Stored data below:

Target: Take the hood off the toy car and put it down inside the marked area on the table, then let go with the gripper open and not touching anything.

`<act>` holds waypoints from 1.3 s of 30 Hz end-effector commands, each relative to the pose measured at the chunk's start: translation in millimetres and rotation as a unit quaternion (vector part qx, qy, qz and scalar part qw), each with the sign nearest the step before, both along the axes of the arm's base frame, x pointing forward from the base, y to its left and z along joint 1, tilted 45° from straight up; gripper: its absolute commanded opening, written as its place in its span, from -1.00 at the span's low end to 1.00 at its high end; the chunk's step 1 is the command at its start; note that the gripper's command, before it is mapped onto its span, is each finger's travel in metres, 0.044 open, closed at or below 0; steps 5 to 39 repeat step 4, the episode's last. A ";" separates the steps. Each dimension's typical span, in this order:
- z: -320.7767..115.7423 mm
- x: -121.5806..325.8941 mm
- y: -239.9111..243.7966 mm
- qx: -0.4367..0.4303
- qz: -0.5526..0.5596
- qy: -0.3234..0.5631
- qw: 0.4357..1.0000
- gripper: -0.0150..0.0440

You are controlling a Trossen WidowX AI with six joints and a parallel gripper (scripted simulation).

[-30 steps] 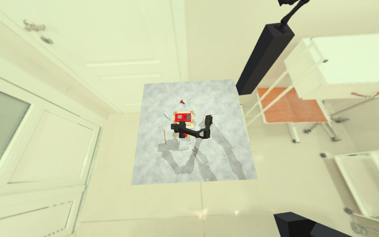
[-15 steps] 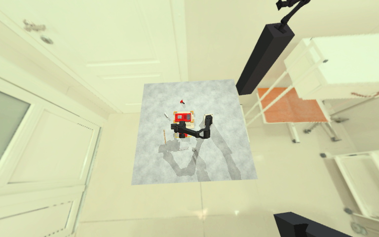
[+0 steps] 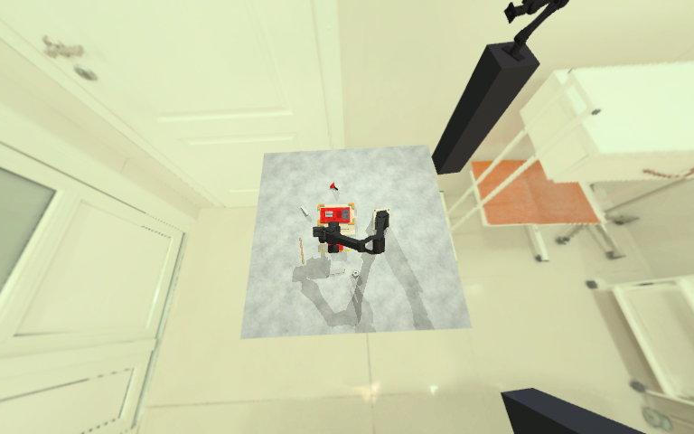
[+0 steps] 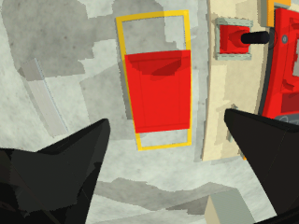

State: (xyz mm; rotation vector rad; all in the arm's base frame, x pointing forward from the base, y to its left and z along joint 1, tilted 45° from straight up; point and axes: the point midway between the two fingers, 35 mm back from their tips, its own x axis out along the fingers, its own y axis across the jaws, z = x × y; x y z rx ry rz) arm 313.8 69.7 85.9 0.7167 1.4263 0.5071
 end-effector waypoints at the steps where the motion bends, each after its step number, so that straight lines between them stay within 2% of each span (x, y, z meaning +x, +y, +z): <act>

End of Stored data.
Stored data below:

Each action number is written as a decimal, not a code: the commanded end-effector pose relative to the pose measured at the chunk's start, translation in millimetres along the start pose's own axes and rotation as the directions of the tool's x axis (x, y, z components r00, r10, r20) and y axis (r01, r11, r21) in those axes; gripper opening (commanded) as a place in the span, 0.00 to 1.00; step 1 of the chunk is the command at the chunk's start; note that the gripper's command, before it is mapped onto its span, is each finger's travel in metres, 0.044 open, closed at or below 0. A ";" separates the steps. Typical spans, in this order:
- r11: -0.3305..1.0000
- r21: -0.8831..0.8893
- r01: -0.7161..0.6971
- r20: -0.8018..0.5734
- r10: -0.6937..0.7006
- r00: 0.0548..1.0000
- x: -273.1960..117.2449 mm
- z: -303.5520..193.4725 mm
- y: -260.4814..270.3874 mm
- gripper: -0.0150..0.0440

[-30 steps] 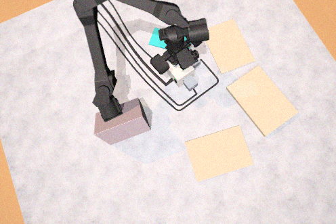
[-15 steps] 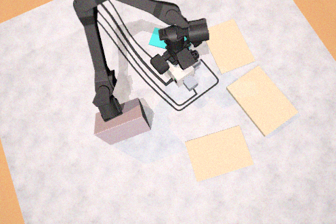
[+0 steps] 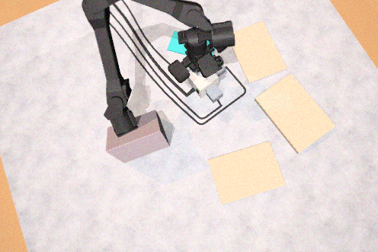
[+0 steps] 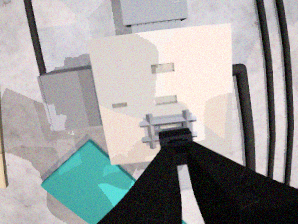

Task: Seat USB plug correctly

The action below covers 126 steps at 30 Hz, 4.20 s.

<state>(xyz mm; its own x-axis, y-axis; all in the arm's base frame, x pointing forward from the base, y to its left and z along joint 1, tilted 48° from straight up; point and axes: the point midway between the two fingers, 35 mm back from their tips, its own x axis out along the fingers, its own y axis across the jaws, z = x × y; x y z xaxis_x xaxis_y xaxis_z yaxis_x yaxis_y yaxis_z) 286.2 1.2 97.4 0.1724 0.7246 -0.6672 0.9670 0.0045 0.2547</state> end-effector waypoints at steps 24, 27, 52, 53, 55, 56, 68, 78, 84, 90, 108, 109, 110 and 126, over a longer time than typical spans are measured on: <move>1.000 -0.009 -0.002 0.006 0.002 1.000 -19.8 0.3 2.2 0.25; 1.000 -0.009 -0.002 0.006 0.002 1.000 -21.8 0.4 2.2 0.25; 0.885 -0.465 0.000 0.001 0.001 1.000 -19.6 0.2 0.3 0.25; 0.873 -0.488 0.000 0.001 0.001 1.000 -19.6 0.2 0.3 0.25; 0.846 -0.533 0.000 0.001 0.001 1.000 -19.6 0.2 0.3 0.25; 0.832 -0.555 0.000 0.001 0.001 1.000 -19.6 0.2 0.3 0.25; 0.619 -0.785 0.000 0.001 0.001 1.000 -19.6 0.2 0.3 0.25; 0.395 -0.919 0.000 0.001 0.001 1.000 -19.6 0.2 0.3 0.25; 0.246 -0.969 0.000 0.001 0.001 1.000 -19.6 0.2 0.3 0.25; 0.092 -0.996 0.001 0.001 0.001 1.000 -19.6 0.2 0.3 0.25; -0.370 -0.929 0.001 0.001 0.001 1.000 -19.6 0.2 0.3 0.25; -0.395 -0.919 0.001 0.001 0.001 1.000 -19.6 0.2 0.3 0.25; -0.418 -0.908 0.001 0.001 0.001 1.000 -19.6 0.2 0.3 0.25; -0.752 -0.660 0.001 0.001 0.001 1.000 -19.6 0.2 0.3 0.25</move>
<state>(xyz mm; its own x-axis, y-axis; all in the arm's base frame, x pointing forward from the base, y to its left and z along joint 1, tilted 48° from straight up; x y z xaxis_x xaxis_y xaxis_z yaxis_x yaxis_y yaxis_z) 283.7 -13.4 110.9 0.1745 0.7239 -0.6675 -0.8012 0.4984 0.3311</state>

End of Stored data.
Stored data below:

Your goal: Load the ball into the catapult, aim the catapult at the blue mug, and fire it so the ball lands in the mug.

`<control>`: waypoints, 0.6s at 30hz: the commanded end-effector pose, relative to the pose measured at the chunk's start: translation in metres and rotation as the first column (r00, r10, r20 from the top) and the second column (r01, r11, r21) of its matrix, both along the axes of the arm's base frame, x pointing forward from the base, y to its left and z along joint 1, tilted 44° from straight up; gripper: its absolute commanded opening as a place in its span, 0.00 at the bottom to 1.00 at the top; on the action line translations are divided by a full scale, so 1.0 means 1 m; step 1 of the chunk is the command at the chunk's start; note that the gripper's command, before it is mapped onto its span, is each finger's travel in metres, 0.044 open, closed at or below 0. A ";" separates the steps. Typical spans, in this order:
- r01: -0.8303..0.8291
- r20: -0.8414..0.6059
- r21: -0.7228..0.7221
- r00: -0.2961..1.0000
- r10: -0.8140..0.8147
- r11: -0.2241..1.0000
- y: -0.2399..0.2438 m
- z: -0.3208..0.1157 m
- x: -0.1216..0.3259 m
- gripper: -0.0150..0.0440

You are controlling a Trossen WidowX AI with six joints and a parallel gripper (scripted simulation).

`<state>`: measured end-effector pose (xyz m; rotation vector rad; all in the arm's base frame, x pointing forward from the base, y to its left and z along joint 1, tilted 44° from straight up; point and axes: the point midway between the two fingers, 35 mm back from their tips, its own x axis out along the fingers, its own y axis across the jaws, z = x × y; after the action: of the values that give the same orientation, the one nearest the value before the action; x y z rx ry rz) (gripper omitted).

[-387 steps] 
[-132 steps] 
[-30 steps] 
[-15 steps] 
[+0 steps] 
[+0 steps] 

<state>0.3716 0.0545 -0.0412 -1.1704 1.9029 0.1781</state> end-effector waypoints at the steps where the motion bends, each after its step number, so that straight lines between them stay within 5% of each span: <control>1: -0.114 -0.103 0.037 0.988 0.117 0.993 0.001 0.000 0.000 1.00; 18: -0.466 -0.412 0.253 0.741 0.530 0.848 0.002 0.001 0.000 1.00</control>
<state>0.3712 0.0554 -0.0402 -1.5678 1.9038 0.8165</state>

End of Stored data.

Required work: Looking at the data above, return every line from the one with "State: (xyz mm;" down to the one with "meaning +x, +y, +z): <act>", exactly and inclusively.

Written solution:
State: (xyz mm; rotation vector rad; all in the arm's base frame, x pointing forward from the base, y to its left and z along joint 1, tilted 45° from straight up; point and axes: the point midway between the two fingers, 35 mm back from their tips, its own x axis out along the fingers, its own y axis across the jaws, z = x × y; x y z rx ry rz) arm 313.8 69.7 85.9 0.7167 1.4263 0.5071
 end-effector waypoints at the steps where the motion bends, each after its step number, so that straight lines between them stay within 2% of each span (x, y, z meaning +x, +y, +z): <act>

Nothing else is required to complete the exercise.